▶ **Work request**
Return the entries in their entirety, precisely as given.

▶ **Input**
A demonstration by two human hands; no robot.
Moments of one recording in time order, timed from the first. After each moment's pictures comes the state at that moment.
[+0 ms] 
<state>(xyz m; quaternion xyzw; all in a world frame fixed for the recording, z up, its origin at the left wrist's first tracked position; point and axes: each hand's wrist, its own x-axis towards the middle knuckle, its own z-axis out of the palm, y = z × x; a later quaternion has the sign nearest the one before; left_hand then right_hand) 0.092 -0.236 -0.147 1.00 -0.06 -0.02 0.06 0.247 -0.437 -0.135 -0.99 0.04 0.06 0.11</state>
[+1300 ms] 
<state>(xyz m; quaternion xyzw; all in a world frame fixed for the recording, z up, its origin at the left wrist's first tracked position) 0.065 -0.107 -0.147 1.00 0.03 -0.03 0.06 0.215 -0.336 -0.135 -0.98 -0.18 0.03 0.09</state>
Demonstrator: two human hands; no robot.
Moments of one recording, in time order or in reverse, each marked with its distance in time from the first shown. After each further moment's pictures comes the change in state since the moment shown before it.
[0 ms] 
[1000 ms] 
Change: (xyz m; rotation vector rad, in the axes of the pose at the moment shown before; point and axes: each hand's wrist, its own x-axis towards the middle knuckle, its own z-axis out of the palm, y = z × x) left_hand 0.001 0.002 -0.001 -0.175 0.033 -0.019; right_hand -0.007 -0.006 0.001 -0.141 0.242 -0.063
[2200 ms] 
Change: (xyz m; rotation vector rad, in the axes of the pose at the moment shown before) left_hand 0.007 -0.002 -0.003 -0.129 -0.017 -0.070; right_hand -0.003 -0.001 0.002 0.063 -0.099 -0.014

▶ **Written reply**
A demonstration by two human hands; no robot.
Moments of one recording in time order, timed from the first. After each moment's pictures comes the state at that moment.
[+0 ms] 
<state>(xyz m; quaternion xyzw; all in a world frame fixed for the recording, z up, its origin at the left wrist's first tracked position; point and axes: each hand's wrist, its own x-axis towards the middle knuckle, its own z-axis out of the palm, y = z × x; a later quaternion has the sign nearest the one before; left_hand then right_hand) 0.092 -0.236 -0.147 1.00 -0.06 -0.02 0.06 0.247 -0.437 -0.135 -0.99 0.04 0.06 0.11</state>
[+1300 ms] 
<state>(xyz m; quaternion xyzw; all in a world frame fixed for the recording, z up, its origin at the left wrist's first tracked position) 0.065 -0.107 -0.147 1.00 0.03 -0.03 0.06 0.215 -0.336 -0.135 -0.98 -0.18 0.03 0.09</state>
Demonstrator: two human hands; no robot.
Moments of one recording, in time order or in reverse, each marked with its distance in time from the first shown. After each further moment's pictures comes the change in state since the moment shown before it.
[0 ms] 
[1000 ms] 
Change: (xyz m; rotation vector rad, in the axes of the pose at the moment shown before; point and axes: each hand's wrist, its own x-axis towards the middle knuckle, its own z-axis out of the palm, y = z × x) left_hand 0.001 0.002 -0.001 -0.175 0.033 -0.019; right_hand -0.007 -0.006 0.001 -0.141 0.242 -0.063
[2200 ms] 
Change: (xyz m; rotation vector rad, in the axes of the pose at the moment shown before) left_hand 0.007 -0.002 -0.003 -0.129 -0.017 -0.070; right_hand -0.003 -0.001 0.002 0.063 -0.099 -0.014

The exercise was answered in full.